This is the 2nd article in our series of What is Data Science? Today, let’s talk about data collection for data science. As a data scientist, you don’t actually have to collect the data, but it’s good to know the information. Because it’s important to know the resources and the process to collect data from the perspective of data collection for data science. It is because you go for an interview; I have seen it several times. I have taken interviews and I have asked this question to people who are good with technology, they know how it works, but they tend to struggle when I ask them what data collection is or I ask them what primary and secondary data is. This may prove to be one of the mistakes while we aim for a data science career. They get confused.
So, basically they are missing the basic point or basic stuff which is a part of data science. You should know how the source of your data which you’re using to build models and algorithms. So, again I am saying you don’t have to do it, but you must know how data collection is done and what the process is. It’s because you will get the data from the client.

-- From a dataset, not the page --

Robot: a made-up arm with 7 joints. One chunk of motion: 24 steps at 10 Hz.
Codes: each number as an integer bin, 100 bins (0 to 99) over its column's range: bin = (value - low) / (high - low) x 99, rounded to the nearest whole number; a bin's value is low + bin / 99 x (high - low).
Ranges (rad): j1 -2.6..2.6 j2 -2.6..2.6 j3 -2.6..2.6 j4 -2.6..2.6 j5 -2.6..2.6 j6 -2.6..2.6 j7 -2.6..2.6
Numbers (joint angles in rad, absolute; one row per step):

So, there are several ways to collect data:
- Online Surveys
- Door to door collection of data
- Collect data from the secondary resource
- Government Organizations
- Research done by the researchers
Quality Control: Since quality control actions take place during or perhaps after the information collection all of the details are meticulously recorded. There’s a need for a clearly defined system as a precondition for creating monitoring methods. Uncertainty regarding the flow of info isn’t suggested as a badly structured communication system results in lax monitoring and can certainly also restrict the possibilities for detecting errors. Quality management is accountable for the identification of measures required for correcting defective data collection methods and also minimizing such later occurrences. A staff is a lot more apt to not recognize the need to do these activities in case their procedures are actually written vaguely and aren’t based on education or feedback.
I am sure all of you guys have gone through some sort of survey or some sort of questionnaire. It can be online or offline. You read out the questions and choose an option as your answer. That is a sort of data collection which is pretty famous these days.